En un artículo recientemente publicado con el título Las discusiones de la naturaleza comentaba que el libre albedrío no existe sino que formamos parte de fenómenos naturales.

Por ejemplo, si usted es un defensor acérrimo de la comida vegetariana, no lo hace porque haya llegado libremente a esa determinación sino simplemente porque fue sutilmente inducido a tener esa actitud contraria a los que comen carne.

En otras palabras, la naturaleza se vale de fenómenos de atracción y rechazo para mantenerse en movimiento perpetuo, incluyéndonos como unos cuerpos físicos más, juntos con el resto de los seres vivos y los objetos.

El sistema financiero se vale de este fenómeno en tanto sabe que la mitad de sus clientes tendrán una actitud opuesta a la otra mitad, simplemente porque la naturaleza nos induce a estar en dos bandos opuestos.

Una parte del dinero que el banco recibe de sus depositantes, lo presta confiando en que no vendrán a retirarlo antes de que se lo devuelvan.

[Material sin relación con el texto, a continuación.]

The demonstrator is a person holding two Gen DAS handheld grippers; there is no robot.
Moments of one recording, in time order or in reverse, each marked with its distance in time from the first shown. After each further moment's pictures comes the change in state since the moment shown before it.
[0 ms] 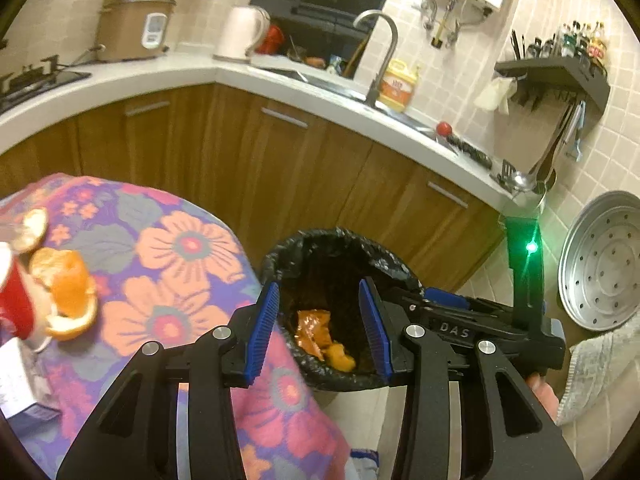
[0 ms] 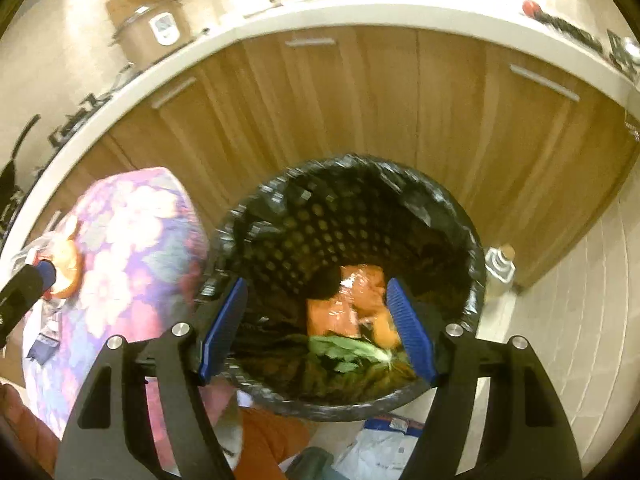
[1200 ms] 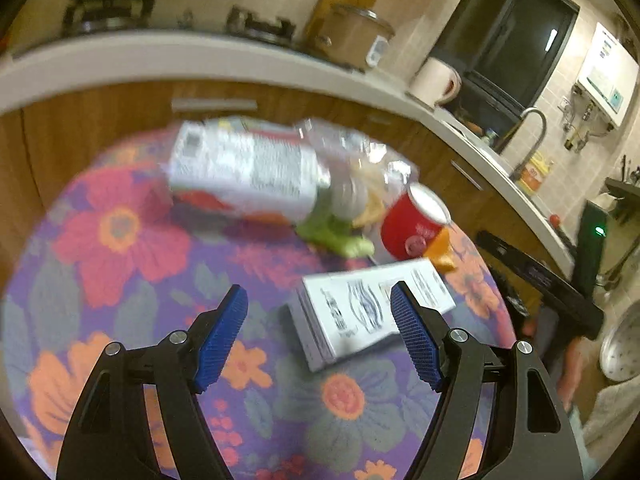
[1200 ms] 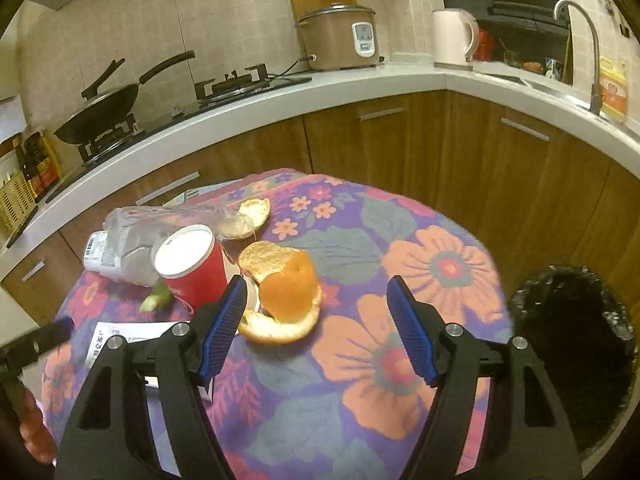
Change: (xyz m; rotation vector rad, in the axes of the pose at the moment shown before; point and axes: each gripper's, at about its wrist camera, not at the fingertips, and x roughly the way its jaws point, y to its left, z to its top) left arm -0.191 0.249 -0.091 -0.388 -0.084 0.286; right arm 0.036 0.270 -0.024 -0.346 -0.137 0.251
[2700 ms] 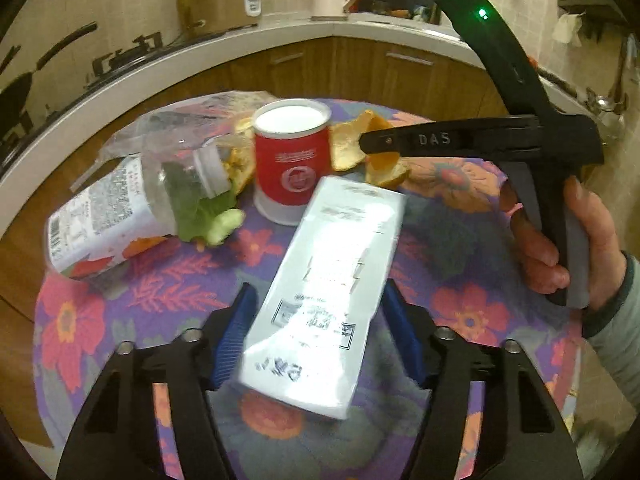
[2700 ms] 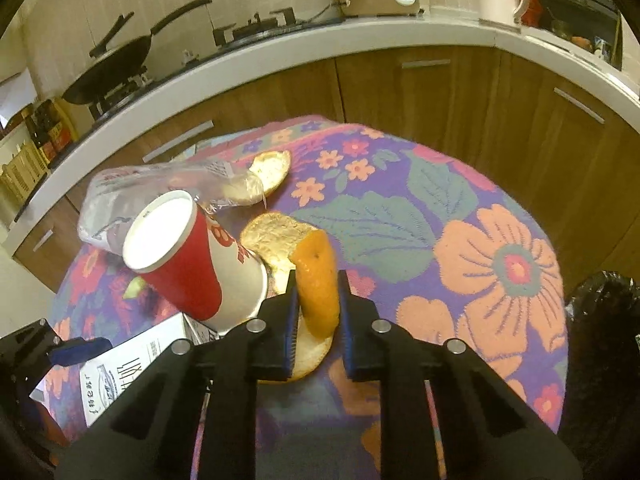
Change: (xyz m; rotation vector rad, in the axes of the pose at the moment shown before) left arm 0.053 -0.112 -0.035 0.518 0.166 0.086; right arm 0.042 -0.001 0.008 -0.047 0.151 0.118
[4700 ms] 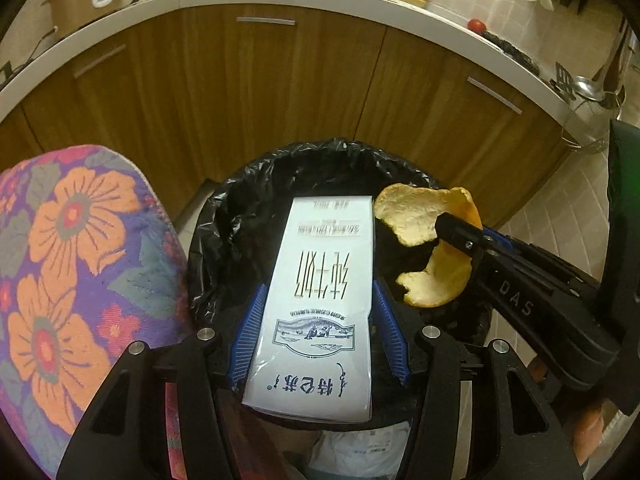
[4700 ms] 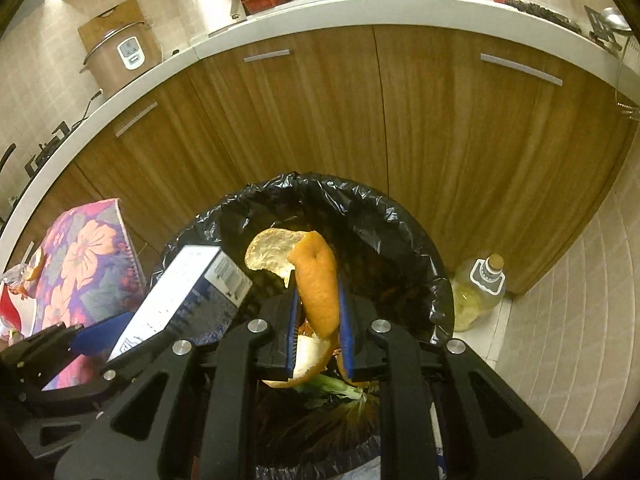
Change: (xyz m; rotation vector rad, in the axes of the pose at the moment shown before) left arm 0.169 -0.275 0.122 0.026 0.144 -0.191; right arm -0.135 -0.296 -0.122 0.508 -0.074 -0.408
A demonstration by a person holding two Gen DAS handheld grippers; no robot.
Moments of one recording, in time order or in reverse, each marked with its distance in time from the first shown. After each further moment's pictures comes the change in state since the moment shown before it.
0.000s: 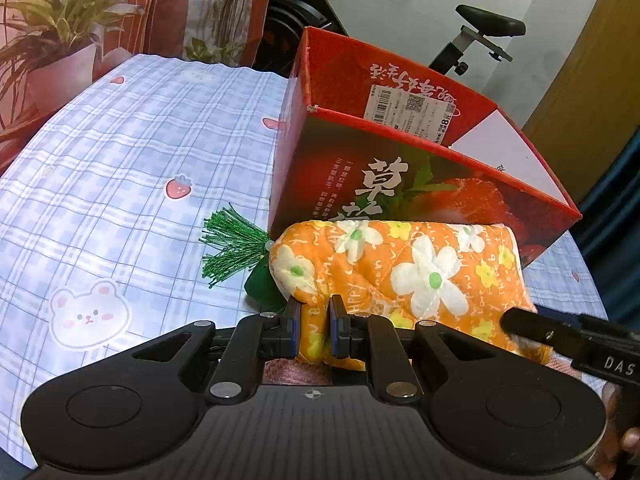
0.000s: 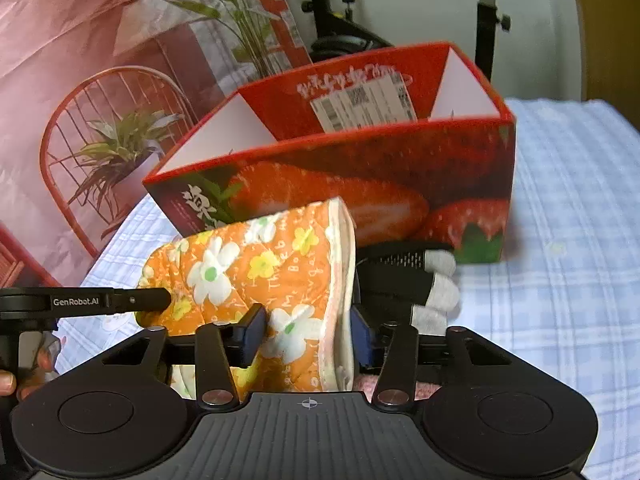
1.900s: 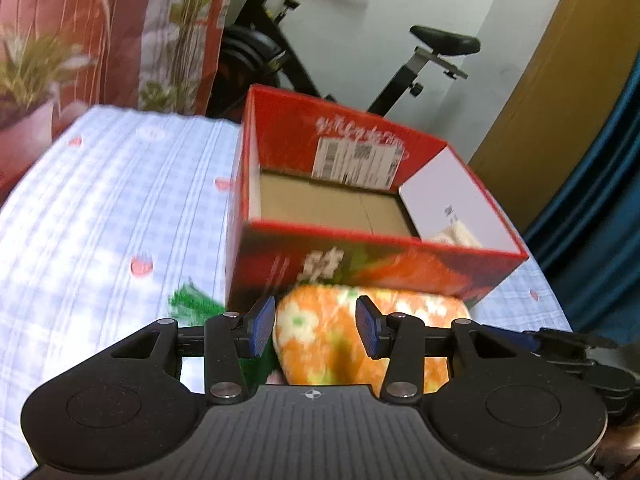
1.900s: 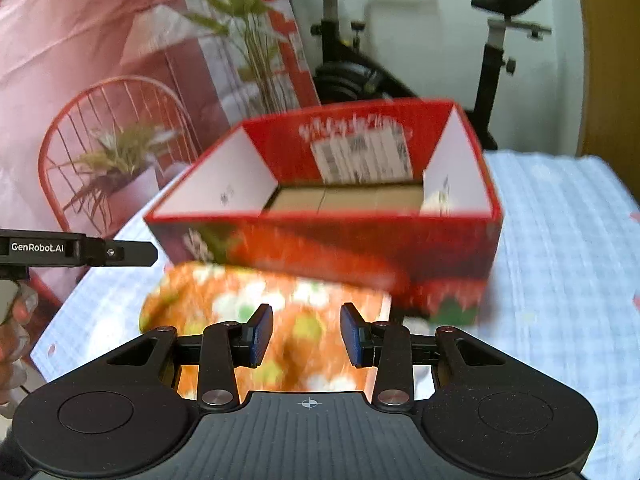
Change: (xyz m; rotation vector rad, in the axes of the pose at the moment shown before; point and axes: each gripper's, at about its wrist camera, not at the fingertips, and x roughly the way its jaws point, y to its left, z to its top) left arm -0.019 -0.017 0.044 0.065 -0.043 -0.104; right arm -0.009 0.000 0.025 -0.049 -0.002 -0.025
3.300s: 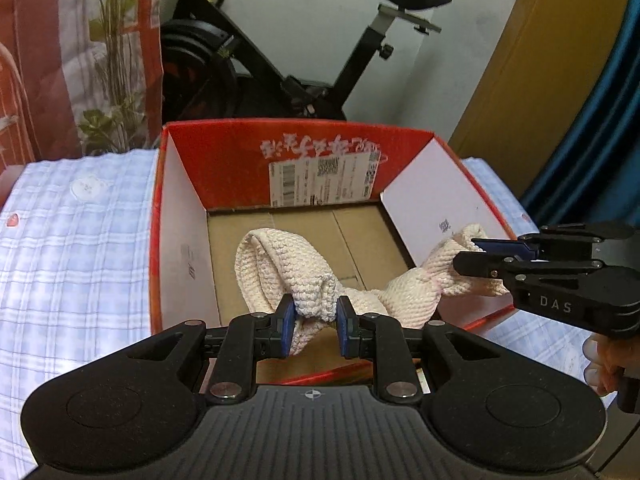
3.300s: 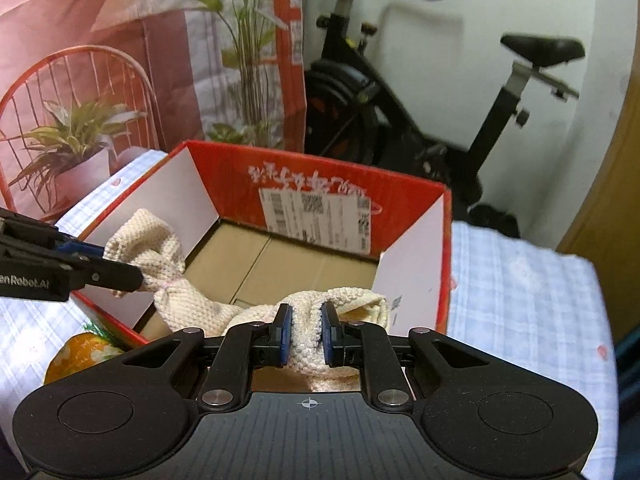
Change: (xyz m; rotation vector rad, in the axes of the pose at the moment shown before) left arm 0.067 -0.037 0.082 0.184 0.123 -0.020; right arm 0.057 -0.026 0.124 -0.198 0.075 -0.129
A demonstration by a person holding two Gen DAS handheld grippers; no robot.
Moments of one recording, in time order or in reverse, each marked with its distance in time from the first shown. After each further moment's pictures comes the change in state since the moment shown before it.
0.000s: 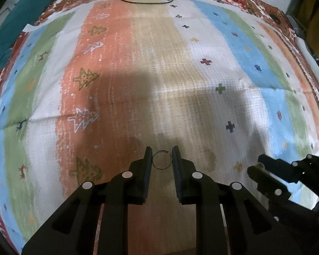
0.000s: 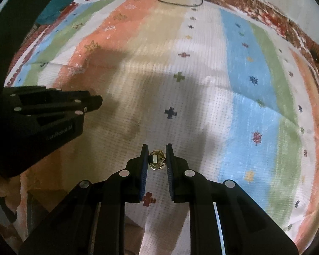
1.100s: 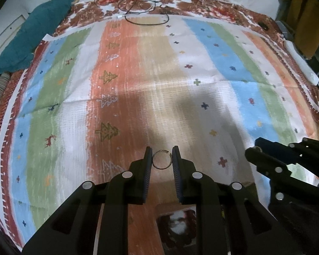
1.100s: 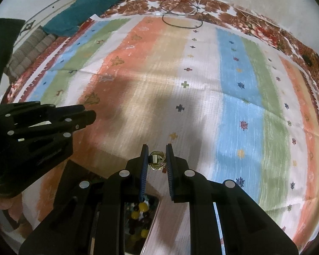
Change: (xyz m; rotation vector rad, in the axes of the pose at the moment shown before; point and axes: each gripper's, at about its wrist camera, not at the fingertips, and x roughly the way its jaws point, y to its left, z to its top) left arm -0.089 -0.016 -0.067 0.016 -0.112 0.021; right arm -0.071 0.017 -0.040 -0.003 -0.117 0.034
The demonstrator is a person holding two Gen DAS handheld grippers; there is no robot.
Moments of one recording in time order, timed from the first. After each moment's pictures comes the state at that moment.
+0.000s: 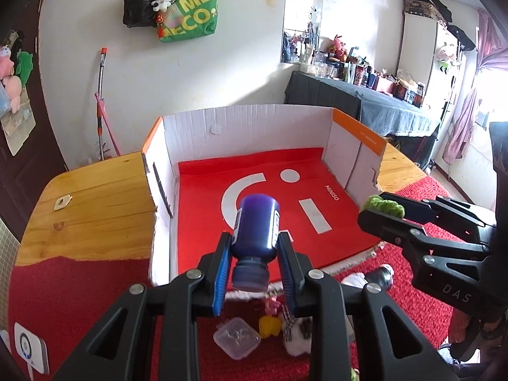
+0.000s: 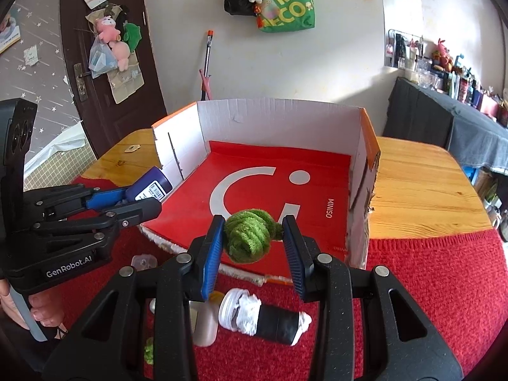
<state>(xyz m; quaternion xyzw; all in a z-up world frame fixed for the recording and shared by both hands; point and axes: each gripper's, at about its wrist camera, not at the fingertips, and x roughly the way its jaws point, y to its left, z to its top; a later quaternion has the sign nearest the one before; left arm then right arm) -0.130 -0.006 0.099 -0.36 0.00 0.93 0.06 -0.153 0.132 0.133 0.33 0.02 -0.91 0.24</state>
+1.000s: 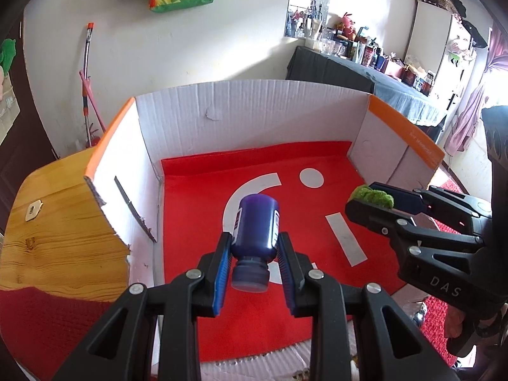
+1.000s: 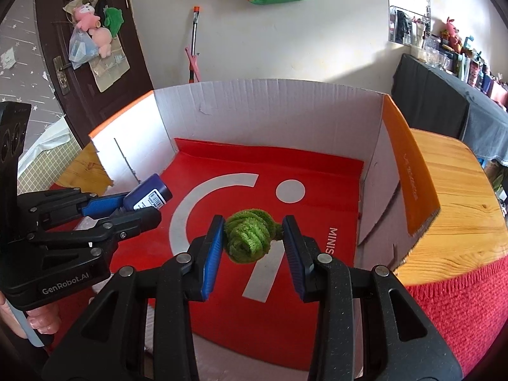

No puede prestar todo lo que recibe en depósitos porque se presume que uno de los bandos (algunos depositantes) tendrá la actitud de retirarlo en cualquier momento mientras que el otro bando tendrá la actitud de dejarlo depositado.

He mencionado en el artículo titulado El huracán Walt Disney que con sus dibujos animados este creador había logrado influir en la conducta de millones de personas como si se tratara de un fenómeno climático adverso (huracán, inundación, sismo).

En el sistema financiero puede suceder que la actitud de los dos bandos de depositantes tengan la misma actitud y concurran simultáneamente a retirar sus ahorros, provocando la quiebra del banco.

El fenómeno climático adverso que produce una corrida (pánico de los ahorristas, crisis de confianza), puede ser hasta un simple rumor que ponga en duda la confiabilidad de la institución.